Western media reporting of destruction of religious artifacts emphasizes the Islamic State’s need for money to finance its operations. Thousands of stolen statues and other relics have been sold on the international collectors’ black market. But others have been destroyed, pulverized with sledge hammers. The Islamic State’s smashing of idols, in their view, follows the example set by Mohammed at the Ka’aba. Destruction of icons and Shiite mosques dedicated to religious saints (such as the mosque dedicated to Prophet Yunus, the Christian Jonah) is considered a sacred duty that has nothing to do with a nihilistic passion to destroy World Heritage sites. ISIS believes Islam’s purification is advanced by smashing the holy sites of others – not only Shiites, but Christians, Druze, Yazidis, and more.

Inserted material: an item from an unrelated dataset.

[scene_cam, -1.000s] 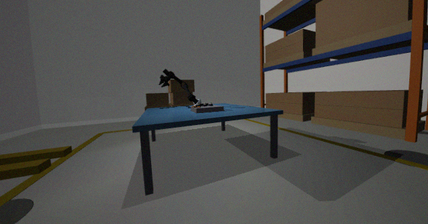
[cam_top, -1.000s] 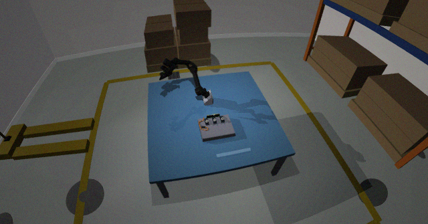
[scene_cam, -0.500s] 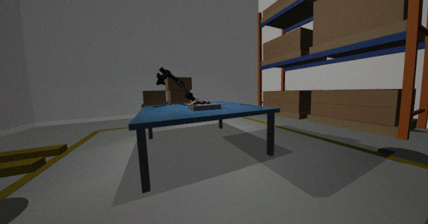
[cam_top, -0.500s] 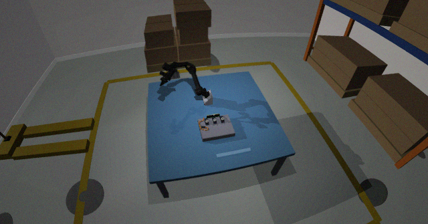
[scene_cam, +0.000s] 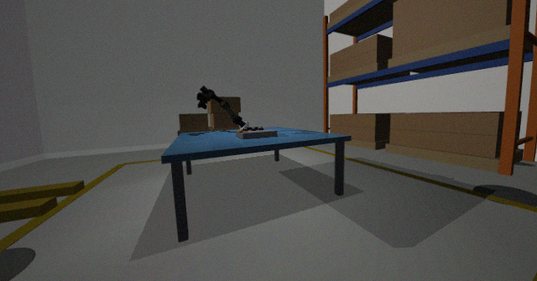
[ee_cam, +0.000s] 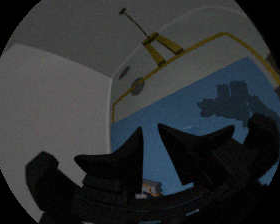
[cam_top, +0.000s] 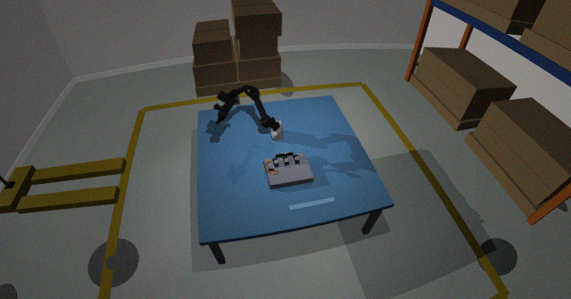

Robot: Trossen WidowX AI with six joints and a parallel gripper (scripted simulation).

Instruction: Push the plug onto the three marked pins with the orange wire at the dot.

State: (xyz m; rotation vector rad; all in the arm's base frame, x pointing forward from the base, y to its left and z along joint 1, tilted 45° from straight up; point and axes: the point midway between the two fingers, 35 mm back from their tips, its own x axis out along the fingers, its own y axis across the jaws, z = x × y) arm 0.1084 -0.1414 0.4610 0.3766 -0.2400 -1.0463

ISIS does hold a different attitude toward historical sites. When it seized the ancient city of Palmyra last May, it was feared the militants would destroy the ruins of the ancient city, as well as its religious artifacts. However, as reported in the New Yorker, an ISIS commander told a Syrian radio station that, “Concerning the historical city, we will preserve it. What we will do is pulverize the statues the miscreants used to pray to.”

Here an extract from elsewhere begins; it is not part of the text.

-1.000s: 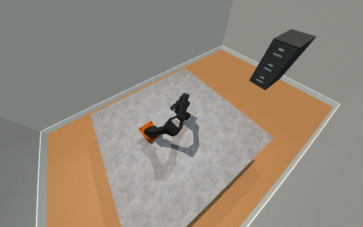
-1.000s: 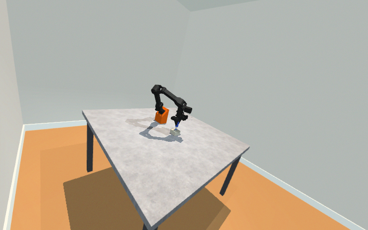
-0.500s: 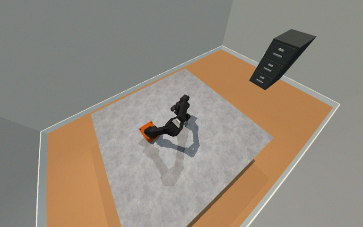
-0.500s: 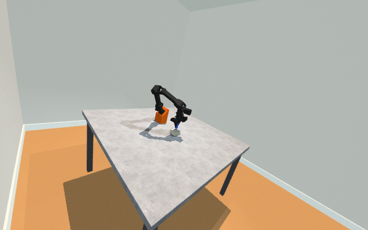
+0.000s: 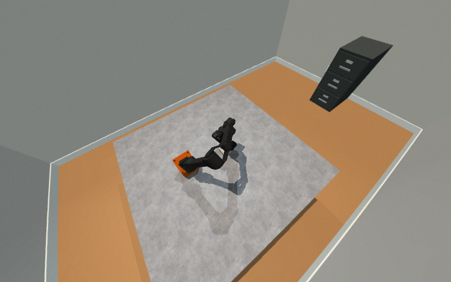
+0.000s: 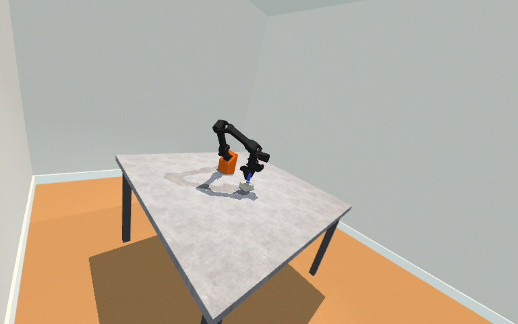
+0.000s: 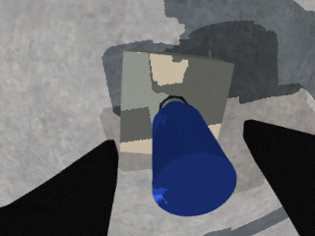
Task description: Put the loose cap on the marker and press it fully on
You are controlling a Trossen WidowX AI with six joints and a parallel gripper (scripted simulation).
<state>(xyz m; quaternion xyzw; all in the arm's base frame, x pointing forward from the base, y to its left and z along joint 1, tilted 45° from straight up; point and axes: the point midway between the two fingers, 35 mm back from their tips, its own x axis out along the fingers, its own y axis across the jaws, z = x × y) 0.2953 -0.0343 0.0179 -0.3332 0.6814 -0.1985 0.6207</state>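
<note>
The blue cap is 10 mm above my gripper tip. The rest, counted from my gripper tip: holder block 60 mm below.
</note>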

But destroying shrines is not an invention of ISIS, or even of Islam. God instructed the Israelites entering the Promised Land to “destroy all graven images and the high places” of the Canaanite indigenous population. The Protestant Reformation railed against the lavish adornment of Catholic cathedrals and churches. In politics it was the same: the French Revolutionary Jacobins stripped the power of the Catholic Church and seized its property. They finished the job with a symbolic war -cutting the heads off the saints adorning cathedral entrances, some of which can still be seen.
Nothing new here
Today’s proposal to dismantle Mohammed’s tomb is not the first. It has been considered several times throughout history. In the early 1800s, for example, a Saudi army conquered Medina and discussed dismantling the tomb, a plan that was greeted by outrage throughout the mainstream Muslim world. The tomb of Mohammed’s first wife, Khadijah, actually was demolished, along with those of direct relations of Mohammed. In this regard, as in others, ISIS fits well within Islam’s history of internal conflict – even as the immense majority of Muslims are indifferent or outraged.
The irony in this competitive fundamentalism is that the Saudis and the Islamic State are reading from the same book: that of Wahhabism, an 18th century Muslim thinker’s ideology whose goal was to purify Islam by returning to the supposed golden age of the early decades after Mohammed’s death. The Islamic State’s leadership considers even the Wahhabist Saudis to be insufficiently purist, an accusation the Saudis must take seriously. From the staging of political history, it’s an old story: extremists outflanked by even more extremist groups. This is what ISIS did to al-Qaeda, and what it ultimately intends to do to the Saudis. As for the fate of Islamic State: revolutions ultimately devour their children.